» The problem
Every line of the data that contains the string "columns" must be copied.

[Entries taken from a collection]
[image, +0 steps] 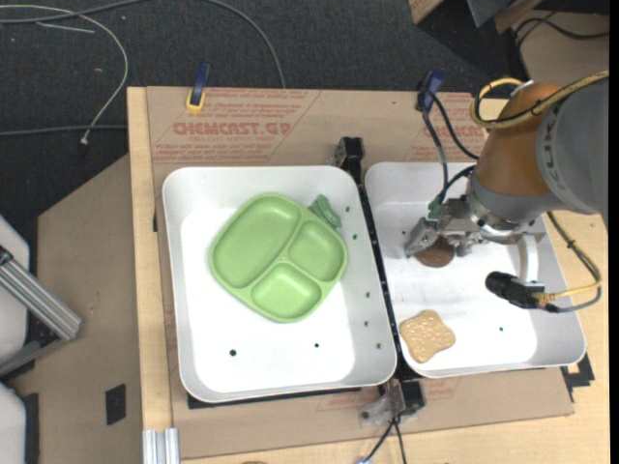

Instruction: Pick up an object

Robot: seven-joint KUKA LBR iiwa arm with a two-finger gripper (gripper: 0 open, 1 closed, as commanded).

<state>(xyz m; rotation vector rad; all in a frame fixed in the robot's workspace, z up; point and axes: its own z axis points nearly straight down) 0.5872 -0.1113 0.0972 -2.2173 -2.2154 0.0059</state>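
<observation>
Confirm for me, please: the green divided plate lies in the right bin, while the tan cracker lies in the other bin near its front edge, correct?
Not quite. The camera view shows the green divided plate in the left bin, not the right. The tan cracker lies in the other bin, the right one, near its front edge.

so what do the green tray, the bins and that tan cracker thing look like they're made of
Green divided tray: seems moulded plastic, smooth with a soft sheen and rounded compartment walls.
Left bin and right bin: look like thin white plastic, glossy, with rounded rims.
Tan cracker-shaped piece: speckled, matte surface; likely a plastic or foam toy, though real food cannot be ruled out.
</observation>
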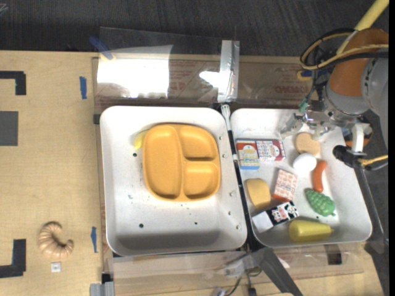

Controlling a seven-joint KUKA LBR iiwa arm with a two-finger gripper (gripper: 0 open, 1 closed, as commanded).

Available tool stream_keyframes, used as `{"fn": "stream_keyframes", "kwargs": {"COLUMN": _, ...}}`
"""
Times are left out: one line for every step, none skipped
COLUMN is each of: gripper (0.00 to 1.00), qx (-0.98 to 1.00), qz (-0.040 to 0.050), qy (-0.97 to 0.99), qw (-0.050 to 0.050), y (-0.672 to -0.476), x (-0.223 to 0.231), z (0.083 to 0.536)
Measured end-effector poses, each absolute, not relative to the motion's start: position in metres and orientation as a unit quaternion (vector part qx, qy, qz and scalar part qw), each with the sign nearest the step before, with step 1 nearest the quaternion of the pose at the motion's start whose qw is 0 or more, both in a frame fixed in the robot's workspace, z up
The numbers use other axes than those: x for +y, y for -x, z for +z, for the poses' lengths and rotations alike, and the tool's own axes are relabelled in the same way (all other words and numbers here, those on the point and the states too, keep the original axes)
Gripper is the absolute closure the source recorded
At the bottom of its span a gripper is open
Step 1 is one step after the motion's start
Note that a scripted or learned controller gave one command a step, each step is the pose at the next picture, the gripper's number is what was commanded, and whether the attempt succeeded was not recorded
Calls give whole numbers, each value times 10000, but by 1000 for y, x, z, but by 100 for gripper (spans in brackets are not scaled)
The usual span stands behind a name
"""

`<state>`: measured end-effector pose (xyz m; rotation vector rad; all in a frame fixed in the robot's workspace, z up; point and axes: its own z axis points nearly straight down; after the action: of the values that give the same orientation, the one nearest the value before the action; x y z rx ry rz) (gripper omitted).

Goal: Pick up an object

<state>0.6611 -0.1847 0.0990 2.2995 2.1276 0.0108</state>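
Camera view: gripper [313, 121] over right bin [364, 217] far corner, finger state unclear; tan round object [307, 143] just below it.

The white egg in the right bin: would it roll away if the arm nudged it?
Probably. The white egg looks smooth and rounded, so a push would likely send it rolling. It lies close to the orange carrot and a tan bread piece, which may stop it. Its glossy surface could slip from a pinch.

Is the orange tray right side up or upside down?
Right side up. The tray lies flat in the left bin, and its three hollow sections face up.
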Motion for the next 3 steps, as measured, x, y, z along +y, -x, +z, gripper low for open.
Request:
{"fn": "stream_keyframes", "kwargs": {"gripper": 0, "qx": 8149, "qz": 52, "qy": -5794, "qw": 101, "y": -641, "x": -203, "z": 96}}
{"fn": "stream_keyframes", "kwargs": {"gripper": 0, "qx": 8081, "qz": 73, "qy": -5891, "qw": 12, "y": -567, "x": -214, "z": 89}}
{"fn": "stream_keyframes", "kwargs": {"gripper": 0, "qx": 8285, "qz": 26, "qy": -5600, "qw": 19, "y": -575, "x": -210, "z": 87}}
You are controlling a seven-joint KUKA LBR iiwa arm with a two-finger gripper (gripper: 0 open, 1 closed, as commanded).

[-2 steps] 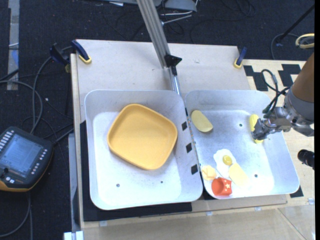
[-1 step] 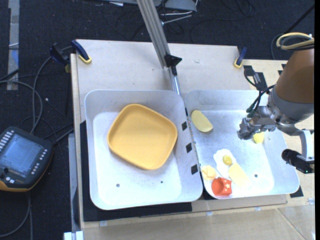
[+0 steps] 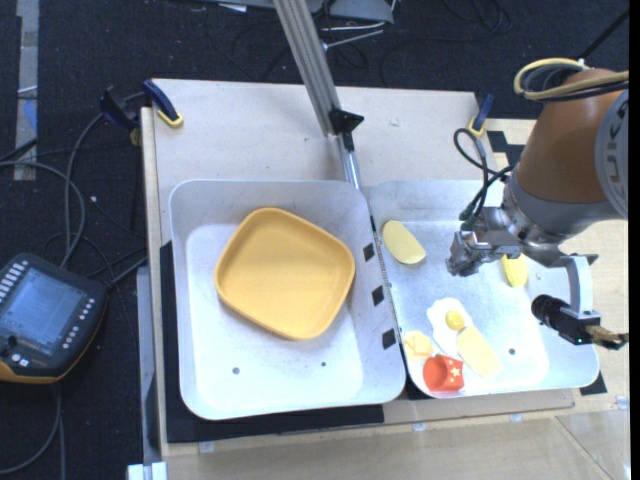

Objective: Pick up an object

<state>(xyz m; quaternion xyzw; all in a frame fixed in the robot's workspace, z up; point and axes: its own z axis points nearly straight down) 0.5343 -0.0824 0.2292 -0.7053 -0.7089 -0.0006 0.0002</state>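
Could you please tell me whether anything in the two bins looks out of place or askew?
Nothing stands out. The yellow plate lies flat in the left bin, and the small food toys, including a fried egg, lie loose in the right bin near the gripper.

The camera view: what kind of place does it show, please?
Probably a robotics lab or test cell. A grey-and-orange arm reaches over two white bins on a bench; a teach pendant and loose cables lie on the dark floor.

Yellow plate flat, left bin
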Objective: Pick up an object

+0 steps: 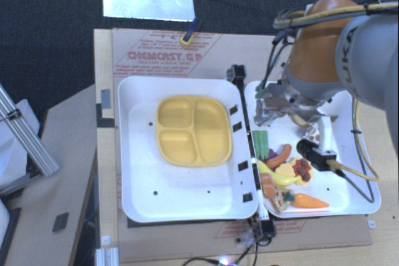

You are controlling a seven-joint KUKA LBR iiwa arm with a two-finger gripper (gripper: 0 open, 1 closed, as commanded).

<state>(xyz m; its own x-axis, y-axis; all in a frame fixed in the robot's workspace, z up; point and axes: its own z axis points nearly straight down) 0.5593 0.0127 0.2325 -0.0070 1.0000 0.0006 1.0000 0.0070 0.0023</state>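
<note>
Camera view, nearest first: a toy carrot (308,201), banana (282,174) and other play food crowd the right bin's (355,193) front. Left, a yellow divided plate (192,131) fills its bin (134,196). Farther back, the claw (269,114) hangs over the right bin; its grip I cannot tell.

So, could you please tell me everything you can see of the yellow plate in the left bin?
The yellow plate is a rounded square of what looks like matt plastic, divided by raised ridges into three compartments: two on its far half and one wide one along its near half. All three look bare. It lies flat, right side up, turned slightly askew, on the floor of the left bin, a little toward the far side. Nothing else touches it.
</note>
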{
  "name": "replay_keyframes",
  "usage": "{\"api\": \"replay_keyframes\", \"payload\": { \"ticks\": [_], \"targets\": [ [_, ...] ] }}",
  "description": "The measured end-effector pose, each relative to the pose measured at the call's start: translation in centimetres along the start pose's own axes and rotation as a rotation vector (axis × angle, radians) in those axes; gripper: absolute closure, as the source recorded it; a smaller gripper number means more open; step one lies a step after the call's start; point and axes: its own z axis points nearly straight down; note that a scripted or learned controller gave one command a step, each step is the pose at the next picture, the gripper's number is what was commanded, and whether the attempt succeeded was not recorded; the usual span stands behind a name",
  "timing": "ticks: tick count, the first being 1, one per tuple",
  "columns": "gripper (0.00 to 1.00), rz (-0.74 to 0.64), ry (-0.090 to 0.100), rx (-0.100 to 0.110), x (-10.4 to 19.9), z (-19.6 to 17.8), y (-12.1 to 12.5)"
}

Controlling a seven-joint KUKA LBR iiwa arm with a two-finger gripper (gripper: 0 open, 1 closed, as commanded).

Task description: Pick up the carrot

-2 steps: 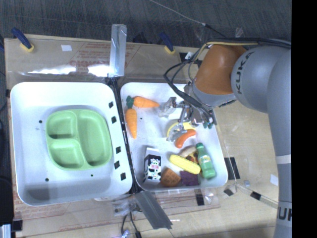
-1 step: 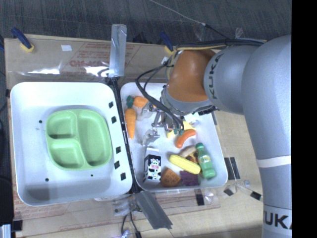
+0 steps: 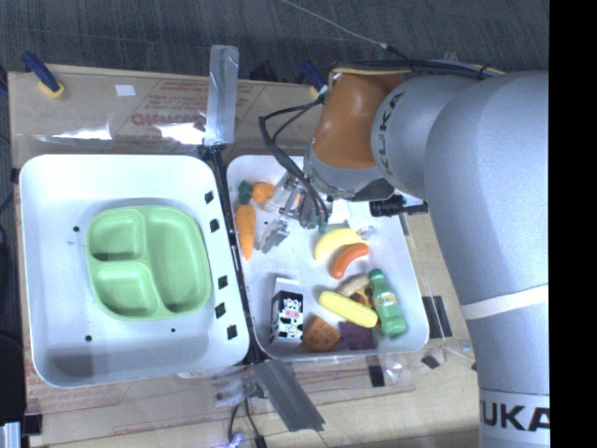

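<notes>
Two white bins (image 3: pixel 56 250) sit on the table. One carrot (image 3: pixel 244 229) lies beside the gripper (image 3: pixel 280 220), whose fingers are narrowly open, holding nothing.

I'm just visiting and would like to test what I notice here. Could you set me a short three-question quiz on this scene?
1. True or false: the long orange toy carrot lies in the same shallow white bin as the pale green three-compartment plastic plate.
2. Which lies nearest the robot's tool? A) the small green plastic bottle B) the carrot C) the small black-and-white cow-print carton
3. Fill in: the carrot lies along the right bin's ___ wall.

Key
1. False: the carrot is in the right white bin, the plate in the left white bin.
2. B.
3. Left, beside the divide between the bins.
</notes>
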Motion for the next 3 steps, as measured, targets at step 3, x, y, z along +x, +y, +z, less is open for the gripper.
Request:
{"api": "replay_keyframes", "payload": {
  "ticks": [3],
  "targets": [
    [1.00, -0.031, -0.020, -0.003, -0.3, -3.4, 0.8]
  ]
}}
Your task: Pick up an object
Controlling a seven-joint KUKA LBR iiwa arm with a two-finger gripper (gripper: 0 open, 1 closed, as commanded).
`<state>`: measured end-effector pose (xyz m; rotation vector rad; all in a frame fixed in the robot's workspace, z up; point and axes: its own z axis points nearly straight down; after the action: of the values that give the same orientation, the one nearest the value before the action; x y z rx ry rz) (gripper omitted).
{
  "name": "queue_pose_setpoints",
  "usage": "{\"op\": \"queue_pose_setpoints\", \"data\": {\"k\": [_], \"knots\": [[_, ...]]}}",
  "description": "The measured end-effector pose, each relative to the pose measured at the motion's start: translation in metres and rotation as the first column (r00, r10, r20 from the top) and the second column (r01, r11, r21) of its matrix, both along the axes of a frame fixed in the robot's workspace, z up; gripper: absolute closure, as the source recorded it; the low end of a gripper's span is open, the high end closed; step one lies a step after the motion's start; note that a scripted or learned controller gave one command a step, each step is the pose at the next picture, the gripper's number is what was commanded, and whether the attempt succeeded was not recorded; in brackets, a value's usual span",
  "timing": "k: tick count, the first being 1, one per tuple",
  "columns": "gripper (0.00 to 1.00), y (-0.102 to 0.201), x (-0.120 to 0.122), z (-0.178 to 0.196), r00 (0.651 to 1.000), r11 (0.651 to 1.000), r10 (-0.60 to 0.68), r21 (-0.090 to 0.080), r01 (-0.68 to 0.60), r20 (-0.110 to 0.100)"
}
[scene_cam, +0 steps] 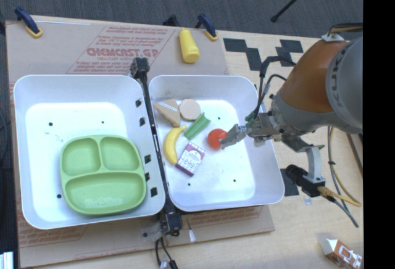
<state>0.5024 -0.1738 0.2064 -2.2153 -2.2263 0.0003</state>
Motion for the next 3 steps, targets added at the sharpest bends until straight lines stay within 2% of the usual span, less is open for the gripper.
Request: {"op": "queue_pose_setpoints", "data": {"k": [1,2,3], "knots": [[0.00,0.015,-0.026,-0.115,1.000,1.000,0.002,0.001,-0.002,-0.003],[1.00,0.014,-0.026,-0.105,1.000,1.000,0.007,0.001,-0.007,-0.004],[1.00,-0.014,-0.025,-0.044,1.000,1.000,-0.002,-0.001,0.002,0.002]]}}
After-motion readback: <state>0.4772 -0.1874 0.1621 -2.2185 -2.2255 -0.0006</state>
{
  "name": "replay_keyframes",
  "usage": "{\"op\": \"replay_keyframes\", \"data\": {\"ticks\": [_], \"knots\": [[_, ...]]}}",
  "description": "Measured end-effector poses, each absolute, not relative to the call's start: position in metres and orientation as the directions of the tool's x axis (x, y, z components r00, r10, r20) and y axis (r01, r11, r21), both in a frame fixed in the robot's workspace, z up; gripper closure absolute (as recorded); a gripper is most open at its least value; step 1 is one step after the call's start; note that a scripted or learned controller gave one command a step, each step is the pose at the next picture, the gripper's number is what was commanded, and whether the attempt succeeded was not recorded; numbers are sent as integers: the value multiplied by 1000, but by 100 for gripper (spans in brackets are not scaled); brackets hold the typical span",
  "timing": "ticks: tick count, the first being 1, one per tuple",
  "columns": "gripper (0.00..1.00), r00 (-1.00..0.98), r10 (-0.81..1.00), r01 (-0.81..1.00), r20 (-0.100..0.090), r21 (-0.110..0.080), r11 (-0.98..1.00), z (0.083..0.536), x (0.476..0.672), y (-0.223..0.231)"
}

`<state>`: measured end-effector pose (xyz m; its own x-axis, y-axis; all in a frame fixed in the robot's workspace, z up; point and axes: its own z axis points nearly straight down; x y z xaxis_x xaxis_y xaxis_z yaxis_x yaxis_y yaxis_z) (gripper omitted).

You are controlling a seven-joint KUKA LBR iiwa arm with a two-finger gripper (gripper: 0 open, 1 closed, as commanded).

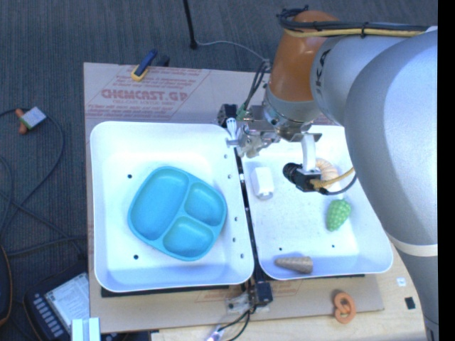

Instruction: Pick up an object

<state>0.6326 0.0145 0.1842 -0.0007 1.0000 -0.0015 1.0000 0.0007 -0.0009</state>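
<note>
I am holding my hand [247,139] over the wall [246,212] between the two bins, and I cannot tell whether it is released or clenched. The white block [263,182], the likeliest pick, is lying just on the camera's side of my hand, close beside that wall. Descending here, I am risking striking the wall or shoving the block aside.

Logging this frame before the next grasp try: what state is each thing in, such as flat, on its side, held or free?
blue divided plate: flat, right way up, compartments bare, left bin.
white block: lying free, right bin.
green bunch: lying free, right bin.
brown cone: on its side, right bin.
gripper: above the bins' shared wall, nothing seen held.
</note>
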Motion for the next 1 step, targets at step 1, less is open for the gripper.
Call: {"op": "replay_keyframes", "data": {"ticks": [1], "knots": [[100, -2, 1000, 1000, -1, 1, 2, 199, 668, 42]]}}
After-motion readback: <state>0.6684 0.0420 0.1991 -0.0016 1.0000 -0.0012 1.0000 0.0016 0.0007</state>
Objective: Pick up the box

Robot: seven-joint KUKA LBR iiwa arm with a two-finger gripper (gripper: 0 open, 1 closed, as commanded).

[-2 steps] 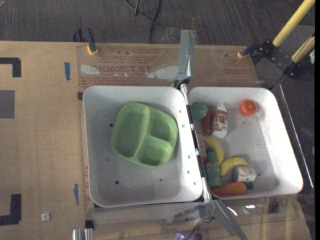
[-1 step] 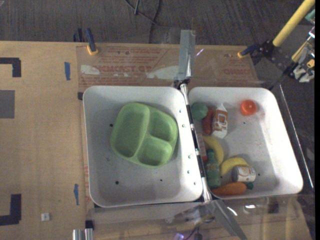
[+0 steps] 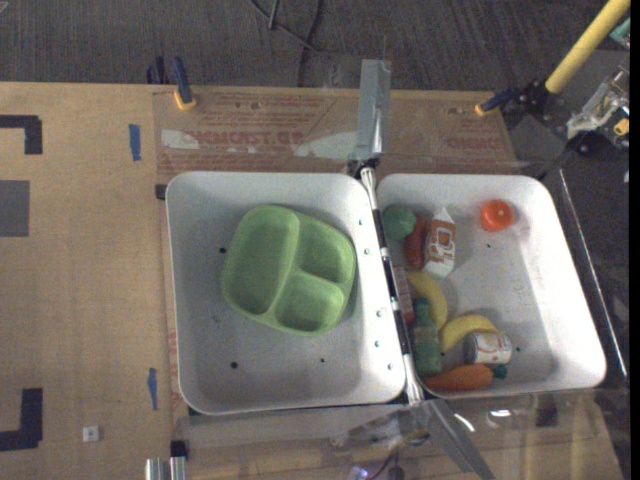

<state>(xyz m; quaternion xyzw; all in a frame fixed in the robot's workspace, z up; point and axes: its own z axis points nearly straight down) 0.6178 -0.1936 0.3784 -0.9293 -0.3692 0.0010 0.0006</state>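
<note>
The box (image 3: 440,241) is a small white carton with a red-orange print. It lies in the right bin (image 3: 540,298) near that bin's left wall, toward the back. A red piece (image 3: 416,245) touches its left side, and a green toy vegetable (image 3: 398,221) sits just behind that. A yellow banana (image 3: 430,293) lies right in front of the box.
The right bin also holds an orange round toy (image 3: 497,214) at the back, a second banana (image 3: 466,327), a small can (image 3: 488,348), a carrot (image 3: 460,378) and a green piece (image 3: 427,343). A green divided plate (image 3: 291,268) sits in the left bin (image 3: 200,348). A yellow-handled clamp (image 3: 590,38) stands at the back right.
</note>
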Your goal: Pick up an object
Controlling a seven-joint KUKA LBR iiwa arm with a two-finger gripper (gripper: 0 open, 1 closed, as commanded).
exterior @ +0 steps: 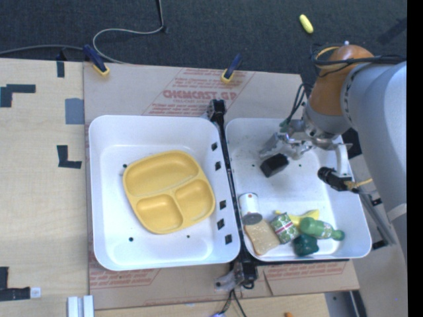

» Answer below
  "columns": "gripper (0.00 to 1.00), rz (-0.74 to 0.64), ry (-0.090 to 0.100), rx (-0.100 to 0.110), x (-10.4 to 19.9), z (-19.6 to 17.8), y (-12.1 to 12.5)"
  "columns": "gripper (0.00 to 1.00), y (-0.102 to 0.201), x (-0.120 to 0.122), z (-0.178 to 0.196), r00 (0.651 to 1.000), r11 (0.651 to 1.000), r10 (-0.60 to 0.68), r21 (-0.090 to 0.080), r01 (-0.68 to 0.60), r20 (-0.110 to 0.100)"
  "columns": "gripper (0.00..1.00), r00 (-1.00..0.98), r10 (-0.81..1.00), r01 (-0.81..1.00), r20 (-0.100..0.090), r21 (-0.110..0.080), r11 (-0.98..1.00), z (0.083..0.536), x (0.476..0.672), y (-0.223..0.231)"

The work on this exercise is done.